La proteína codificada por este gen pertenece a la familia MYST de histonas acetil transferasas (HAT) y se aisló originalmente como una proteína TAT interactiva del VIH-1. Las HAT desempeñan papeles importantes en la regulación de la remodelación de la cromatina , la transcripción y otros procesos nucleares mediante la acetilación de proteínas histonas y no histonas. Esta proteína es una histona acetilasa que tiene un papel en la reparación del ADN y la apoptosis y se cree que desempeña un papel importante en la transducción de señales . El empalme alternativo de este gen da como resultado múltiples variantes de transcripción. [6]
Estructura
La estructura de KAT5 incluye un dominio de unión de acetil CoA y un dedo de zinc en el dominio MYST, y un dominio CHROMO. [7] El exceso de acetil CoA es necesario para la acetilación de las histonas. Se ha demostrado que el dominio del dedo de zinc también ayuda en el proceso de acetilación. [8] El dominio CHROMO ayuda a la capacidad de KAT5 de unirse a la cromatina, que es importante para la reparación del ADN. [9]
Función
La enzima KAT5 es conocida por acetilar histonas en el nucleosoma , lo que altera la unión con el ADN. La acetilación neutraliza la carga positiva de las histonas, disminuyendo la afinidad de unión del ADN con carga negativa. [10] Esto, a su vez, disminuye el impedimento estérico del ADN y aumenta la interacción de los factores de transcripción y otras proteínas. Tres funciones clave de KAT5 son su capacidad para regular la transcripción , la reparación del ADN y la apoptosis .
Transcripción
Los factores de transcripción como las proteínas E2F y c-Myc pueden regular la expresión de proteínas, particularmente aquellas involucradas en el ciclo celular. [11] [12] KAT5 acetila histonas en genes de estos factores de transcripción, que promueven su actividad.
Reparación del ADN
KAT5 es una enzima importante para reparar el ADN y restablecer la función celular a la normalidad a través de su regulación de la proteína quinasa mutante de ataxia telangiectasia (ATM) . [13] La proteína quinasa ATM fosforila y, por lo tanto, activa las proteínas involucradas en la reparación del ADN. Sin embargo, para ser funcional, la proteína quinasa ATM debe ser acetilada por la proteína KAT5. La falta de KAT5 suprime la actividad de la proteína quinasa ATM y reduce la capacidad de una célula para corregir su ADN.

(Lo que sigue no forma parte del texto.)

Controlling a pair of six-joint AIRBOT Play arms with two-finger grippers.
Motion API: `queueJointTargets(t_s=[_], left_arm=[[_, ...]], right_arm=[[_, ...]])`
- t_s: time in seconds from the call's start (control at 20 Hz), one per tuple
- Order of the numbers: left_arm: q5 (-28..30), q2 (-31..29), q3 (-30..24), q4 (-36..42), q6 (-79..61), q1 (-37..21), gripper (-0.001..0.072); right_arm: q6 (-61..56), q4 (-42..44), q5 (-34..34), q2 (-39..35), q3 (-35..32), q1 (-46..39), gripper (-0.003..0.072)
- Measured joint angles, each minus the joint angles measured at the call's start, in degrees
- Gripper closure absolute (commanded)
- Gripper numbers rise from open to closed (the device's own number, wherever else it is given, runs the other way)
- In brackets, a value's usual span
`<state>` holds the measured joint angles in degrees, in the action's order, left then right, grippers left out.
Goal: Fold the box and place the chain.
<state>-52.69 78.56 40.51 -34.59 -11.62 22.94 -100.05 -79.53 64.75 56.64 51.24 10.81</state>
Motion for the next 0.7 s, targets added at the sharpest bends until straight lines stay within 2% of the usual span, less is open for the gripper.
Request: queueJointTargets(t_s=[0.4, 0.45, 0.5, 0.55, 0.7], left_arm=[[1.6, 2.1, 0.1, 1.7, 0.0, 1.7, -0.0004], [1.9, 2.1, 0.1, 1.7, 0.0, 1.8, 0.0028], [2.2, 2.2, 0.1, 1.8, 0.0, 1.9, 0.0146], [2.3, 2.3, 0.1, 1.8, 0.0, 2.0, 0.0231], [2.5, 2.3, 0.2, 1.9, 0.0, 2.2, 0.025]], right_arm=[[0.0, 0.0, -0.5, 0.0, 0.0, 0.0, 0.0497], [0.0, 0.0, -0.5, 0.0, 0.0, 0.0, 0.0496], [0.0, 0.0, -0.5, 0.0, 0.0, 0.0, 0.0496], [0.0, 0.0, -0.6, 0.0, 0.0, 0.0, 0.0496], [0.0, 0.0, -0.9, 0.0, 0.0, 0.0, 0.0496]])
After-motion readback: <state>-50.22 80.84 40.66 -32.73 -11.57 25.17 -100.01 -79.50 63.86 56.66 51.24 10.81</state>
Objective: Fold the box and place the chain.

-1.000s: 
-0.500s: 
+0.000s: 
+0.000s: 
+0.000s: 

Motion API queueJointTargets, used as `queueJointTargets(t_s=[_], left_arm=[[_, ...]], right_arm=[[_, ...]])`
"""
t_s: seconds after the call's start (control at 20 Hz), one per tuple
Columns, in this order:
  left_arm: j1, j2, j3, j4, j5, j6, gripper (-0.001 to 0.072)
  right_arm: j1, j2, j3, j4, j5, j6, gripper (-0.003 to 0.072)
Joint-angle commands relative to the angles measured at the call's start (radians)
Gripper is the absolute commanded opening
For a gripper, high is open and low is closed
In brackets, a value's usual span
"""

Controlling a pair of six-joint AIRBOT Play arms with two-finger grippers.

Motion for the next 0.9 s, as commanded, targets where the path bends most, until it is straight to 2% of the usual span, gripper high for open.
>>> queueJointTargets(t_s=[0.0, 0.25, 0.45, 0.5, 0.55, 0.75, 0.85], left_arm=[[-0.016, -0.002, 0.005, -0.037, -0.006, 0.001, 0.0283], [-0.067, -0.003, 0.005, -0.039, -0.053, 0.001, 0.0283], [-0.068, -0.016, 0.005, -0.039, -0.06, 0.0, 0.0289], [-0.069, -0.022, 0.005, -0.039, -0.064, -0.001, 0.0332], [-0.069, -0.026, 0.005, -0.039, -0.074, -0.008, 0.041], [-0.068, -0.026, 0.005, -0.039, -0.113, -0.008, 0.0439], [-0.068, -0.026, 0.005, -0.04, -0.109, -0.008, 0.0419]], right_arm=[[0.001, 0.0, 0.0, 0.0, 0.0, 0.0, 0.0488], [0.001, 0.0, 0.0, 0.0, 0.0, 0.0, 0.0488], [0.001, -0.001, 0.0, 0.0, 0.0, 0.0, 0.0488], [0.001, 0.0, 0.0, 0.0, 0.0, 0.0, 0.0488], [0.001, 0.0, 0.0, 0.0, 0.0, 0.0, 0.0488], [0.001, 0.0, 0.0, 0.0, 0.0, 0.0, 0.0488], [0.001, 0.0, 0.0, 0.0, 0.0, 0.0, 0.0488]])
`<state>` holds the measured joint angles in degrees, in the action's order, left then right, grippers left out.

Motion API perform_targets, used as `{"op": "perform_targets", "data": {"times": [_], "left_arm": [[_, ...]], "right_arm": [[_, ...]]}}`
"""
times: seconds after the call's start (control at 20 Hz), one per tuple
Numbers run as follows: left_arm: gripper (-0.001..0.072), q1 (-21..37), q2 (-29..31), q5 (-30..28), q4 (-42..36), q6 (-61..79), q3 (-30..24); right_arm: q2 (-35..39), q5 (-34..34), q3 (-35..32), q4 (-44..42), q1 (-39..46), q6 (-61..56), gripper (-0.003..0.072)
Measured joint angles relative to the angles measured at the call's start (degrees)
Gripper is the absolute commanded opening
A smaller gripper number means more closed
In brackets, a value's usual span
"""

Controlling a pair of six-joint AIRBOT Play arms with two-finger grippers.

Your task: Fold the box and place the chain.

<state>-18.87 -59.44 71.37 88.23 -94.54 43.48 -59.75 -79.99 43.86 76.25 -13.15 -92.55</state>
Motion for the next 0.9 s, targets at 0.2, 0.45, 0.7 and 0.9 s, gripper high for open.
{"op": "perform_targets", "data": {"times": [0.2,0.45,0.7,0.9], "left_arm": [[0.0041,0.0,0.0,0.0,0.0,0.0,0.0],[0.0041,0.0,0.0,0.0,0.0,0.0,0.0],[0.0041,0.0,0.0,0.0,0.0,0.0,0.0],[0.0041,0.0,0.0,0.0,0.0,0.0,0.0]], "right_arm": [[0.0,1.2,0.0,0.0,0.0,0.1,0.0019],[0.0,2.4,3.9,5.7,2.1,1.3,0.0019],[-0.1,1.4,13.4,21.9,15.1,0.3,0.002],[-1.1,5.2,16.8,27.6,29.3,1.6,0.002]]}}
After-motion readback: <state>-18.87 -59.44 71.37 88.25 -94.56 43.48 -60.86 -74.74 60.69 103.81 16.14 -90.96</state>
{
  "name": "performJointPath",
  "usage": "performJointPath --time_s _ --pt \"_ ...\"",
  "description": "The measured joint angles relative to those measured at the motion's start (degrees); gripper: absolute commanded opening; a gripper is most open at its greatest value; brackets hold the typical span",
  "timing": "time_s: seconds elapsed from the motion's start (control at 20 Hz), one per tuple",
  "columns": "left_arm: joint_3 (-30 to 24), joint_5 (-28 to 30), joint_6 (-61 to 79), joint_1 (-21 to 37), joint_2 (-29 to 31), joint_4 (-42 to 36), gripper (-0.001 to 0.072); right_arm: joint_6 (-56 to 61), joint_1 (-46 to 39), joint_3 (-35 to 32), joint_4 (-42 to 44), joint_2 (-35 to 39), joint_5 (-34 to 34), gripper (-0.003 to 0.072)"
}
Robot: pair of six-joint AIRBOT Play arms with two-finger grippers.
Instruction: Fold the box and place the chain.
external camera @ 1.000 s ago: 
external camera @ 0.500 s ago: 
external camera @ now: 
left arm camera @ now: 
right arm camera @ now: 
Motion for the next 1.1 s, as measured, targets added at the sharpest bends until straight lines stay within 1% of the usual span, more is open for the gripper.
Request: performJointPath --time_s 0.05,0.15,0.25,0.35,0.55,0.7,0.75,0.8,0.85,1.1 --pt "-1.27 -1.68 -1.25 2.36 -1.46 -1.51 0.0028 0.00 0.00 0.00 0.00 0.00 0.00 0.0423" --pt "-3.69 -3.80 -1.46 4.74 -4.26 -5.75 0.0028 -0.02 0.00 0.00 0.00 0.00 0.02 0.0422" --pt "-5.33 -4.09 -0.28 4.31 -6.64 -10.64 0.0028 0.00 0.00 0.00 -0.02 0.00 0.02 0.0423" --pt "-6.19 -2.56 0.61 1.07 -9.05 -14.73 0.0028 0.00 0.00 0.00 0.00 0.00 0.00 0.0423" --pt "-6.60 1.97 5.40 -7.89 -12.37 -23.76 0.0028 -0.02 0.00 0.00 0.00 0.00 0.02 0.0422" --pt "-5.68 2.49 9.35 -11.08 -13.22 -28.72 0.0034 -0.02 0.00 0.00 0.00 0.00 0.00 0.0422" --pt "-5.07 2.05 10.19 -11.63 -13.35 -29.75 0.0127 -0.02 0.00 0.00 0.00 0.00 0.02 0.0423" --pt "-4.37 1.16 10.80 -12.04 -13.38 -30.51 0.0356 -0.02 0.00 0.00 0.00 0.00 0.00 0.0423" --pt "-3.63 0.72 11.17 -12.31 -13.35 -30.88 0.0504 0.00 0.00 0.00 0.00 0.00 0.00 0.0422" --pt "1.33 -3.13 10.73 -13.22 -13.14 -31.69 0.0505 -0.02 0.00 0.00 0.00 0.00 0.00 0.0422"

KAT5 también funciona más tarde en el proceso de reparación del ADN, ya que sirve como cofactor para TRRAP . [14] TRRAP mejora la remodelación del ADN al unirse a la cromatina cerca de secuencias de ADN bicatenario rotas. KAT5 ayuda a este reconocimiento.
Apoptosis
Se sabe que el p53 causa la apoptosis celular después de un daño en el ADN. La acetilación del p53 por KAT5 induce esta muerte celular. [11] Por lo tanto, la falta de KAT5 permite que las células con el ADN dañado eviten la apoptosis y continúen dividiéndose.
Regulación
La actividad catalítica de KAT5 está regulada por la fosforilación de sus histonas durante la fase G2/M del ciclo celular. [15] La fosforilación de las serinas 86 y 90 de KAT5 reduce su actividad. Por lo tanto, las células cancerosas con crecimiento descontrolado y puntos de control G2/M inadecuados carecen de regulación de KAT5 por fosforilación de la cinasa dependiente de ciclina (CDK).
Relevancia clínica
La KAT5 tiene muchas implicaciones clínicamente significativas que la convierten en un objetivo útil para estrategias diagnósticas o terapéuticas. En particular, la KAT5 ayuda a regular el cáncer, el VIH y las enfermedades neurodegenerativas. [7]
Cáncer
Como se mencionó anteriormente, KAT5 ayuda a reparar el ADN y a regular los supresores tumorales como p53. Por lo tanto, muchos cánceres se caracterizan por una reducción del ARNm de KAT5. KAT5 también está vinculado a la metástasis y la malignidad. [16]
Cáncer de colon [17]
Cáncer de pulmón [11]
Cáncer de mama [18]
Páncreas [18]
Cáncer gástrico [19]
Melanoma metastásico [16]
Los estudios también han demostrado que KAT5 aumentó la capacidad de la quimioterapia para detener el crecimiento del tumor, lo que demuestra su potencial para su uso en terapia combinada. [18]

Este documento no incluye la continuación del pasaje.